=== Task directions ===
Only the text is wanted; write out each record below exactly and exclude all pictures.

=== Records shown ===
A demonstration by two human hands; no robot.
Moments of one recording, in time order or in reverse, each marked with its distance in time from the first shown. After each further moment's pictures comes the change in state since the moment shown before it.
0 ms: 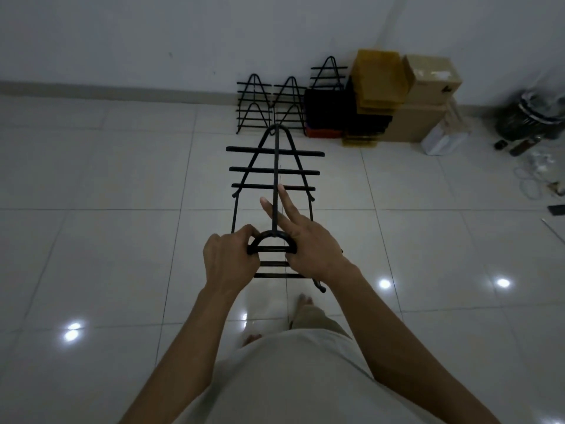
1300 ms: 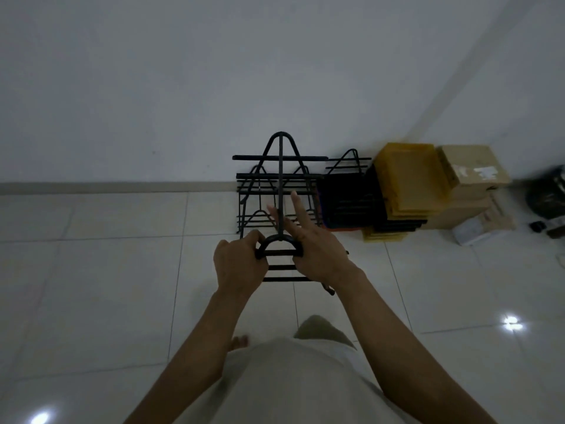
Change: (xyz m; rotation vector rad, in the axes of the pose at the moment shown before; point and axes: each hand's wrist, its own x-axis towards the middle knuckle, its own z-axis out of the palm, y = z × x) left_hand 0.703 -0.044 0.032 -0.073 0.053 0.036; right_hand 0.635 0.249 -0.154 -0.045 -0.011 0.105
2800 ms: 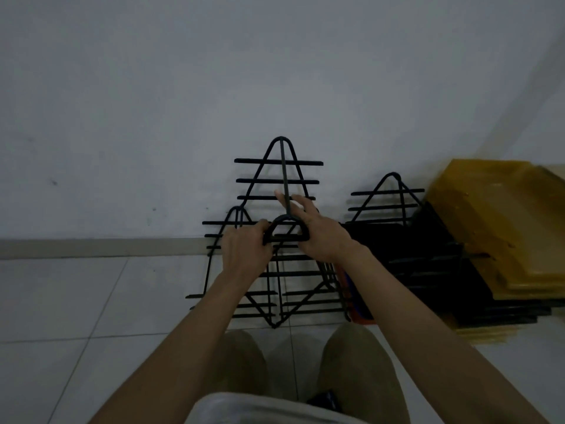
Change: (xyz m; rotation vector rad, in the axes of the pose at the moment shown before) left_hand 0.322 -0.153 0.483 0.071 0.298 0.286; right_hand 0.341 0.407 0.280 -0.014 0.191 -0.123
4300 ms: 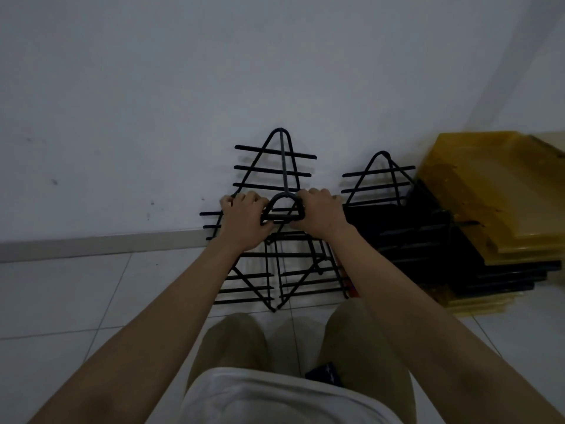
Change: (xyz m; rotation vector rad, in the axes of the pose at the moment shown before) left_hand 0.018 -0.014 0.025 0.227 -0.182 0.215; right_hand -0.007 0.024 0.021 -0.274 0.102 0.342
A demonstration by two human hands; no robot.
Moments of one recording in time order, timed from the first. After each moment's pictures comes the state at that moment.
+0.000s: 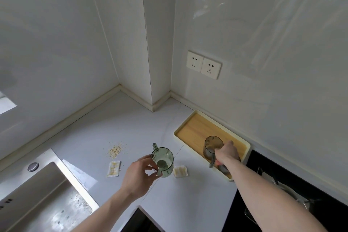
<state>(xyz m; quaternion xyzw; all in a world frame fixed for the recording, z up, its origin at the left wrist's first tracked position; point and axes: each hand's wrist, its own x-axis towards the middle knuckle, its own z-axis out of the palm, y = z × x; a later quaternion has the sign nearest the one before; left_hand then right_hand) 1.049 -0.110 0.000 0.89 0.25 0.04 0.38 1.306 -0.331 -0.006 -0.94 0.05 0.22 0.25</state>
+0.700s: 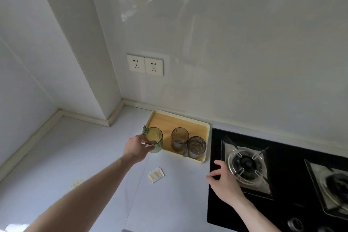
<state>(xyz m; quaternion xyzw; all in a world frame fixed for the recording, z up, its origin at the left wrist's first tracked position) 1.217 -0.114 0.006 0.92 0.19 -0.07 0.35 1.161 -0.453 0.019 -0.90 0.07 0.21 0.37</state>
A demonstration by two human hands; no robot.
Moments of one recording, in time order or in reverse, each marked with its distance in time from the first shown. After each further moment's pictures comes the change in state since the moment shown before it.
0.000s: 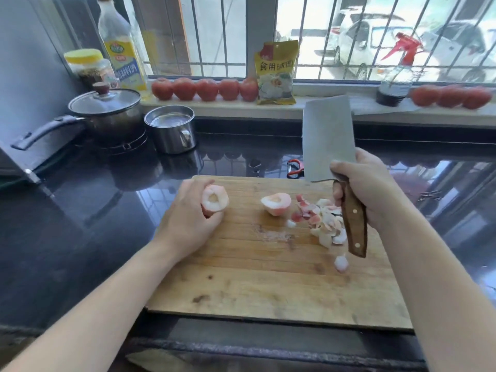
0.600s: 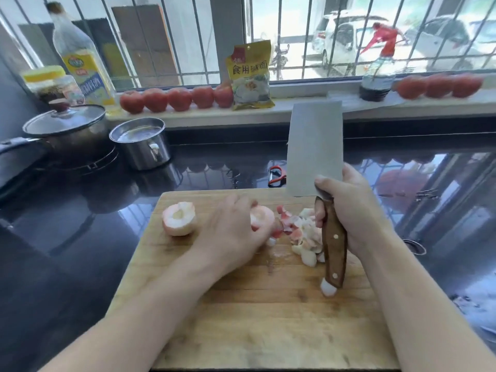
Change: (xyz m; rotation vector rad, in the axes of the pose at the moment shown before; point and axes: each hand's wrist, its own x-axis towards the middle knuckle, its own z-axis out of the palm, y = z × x) left_hand 0.031 0.080 0.083 0.263 -0.188 0.122; right_hand 0.017 0.045 -0.004 0.232 0.008 -0.031
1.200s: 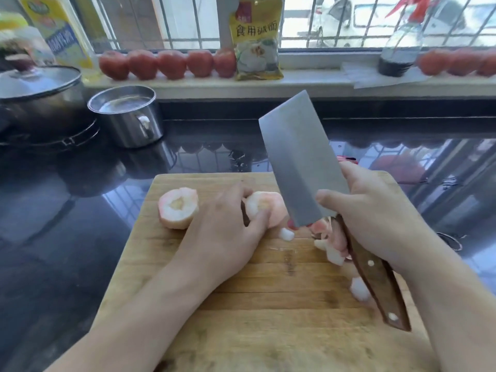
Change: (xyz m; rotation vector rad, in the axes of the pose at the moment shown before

=== Finished task ===
A demonstration by two human hands; no robot.
Moments of one recording, in time order or in reverse, each marked with its distance in time from the first shown. After each further moment's pictures comes the change in state since the moment shown before it.
0 ms: 
1300 ms: 
Change: (xyz m; rotation vector rad, in the axes of the pose at the moment shown before; point and axes: each hand's wrist, its own x-axis towards the middle knuckle, its own z-axis out of the palm, y = z × x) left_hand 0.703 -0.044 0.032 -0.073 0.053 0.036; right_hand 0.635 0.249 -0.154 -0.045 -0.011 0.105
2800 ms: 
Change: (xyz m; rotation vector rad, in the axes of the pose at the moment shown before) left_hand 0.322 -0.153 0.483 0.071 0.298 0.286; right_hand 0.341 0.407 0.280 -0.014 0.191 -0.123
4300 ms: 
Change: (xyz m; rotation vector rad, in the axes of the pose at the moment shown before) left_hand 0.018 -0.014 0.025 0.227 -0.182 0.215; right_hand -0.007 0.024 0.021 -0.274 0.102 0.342
A demonstration by two human hands; no robot.
Moments of one recording in time order, timed from the first. After each moment's pictures comes the state at that moment.
+0.000s: 
<state>(xyz m; quaternion xyzw; all in a world frame fixed for the recording, z up, its origin at the left wrist's first tracked position; point and axes: each hand's wrist, its own x-axis towards the middle knuckle, its own z-axis out of the palm, y = z × x; a later quaternion has the sign nearest the one before; left_hand then right_hand) 1.049 -0.110 0.000 0.89 0.25 0.04 0.38 1.306 -0.331 -0.006 -0.94 0.05 0.22 0.25</state>
+0.700s: 
<state>(xyz m; quaternion xyzw; all in a world frame fixed for the recording, z up, its origin at the left wrist's first tracked position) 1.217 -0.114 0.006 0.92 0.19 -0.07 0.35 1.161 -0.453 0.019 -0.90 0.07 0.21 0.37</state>
A demonstration by two human hands; no robot.
Moments of one recording, in time order or in reverse, each marked with its distance in time from the first shown. After each further moment's pictures comes the change in state since the moment shown before it.
0.000s: 
0.600s: 
Change: (xyz m; rotation vector rad, in the axes of the pose at the moment shown before; point and axes: each hand's wrist, its own x-axis towards the middle knuckle, its own z-axis out of the palm, y = z × x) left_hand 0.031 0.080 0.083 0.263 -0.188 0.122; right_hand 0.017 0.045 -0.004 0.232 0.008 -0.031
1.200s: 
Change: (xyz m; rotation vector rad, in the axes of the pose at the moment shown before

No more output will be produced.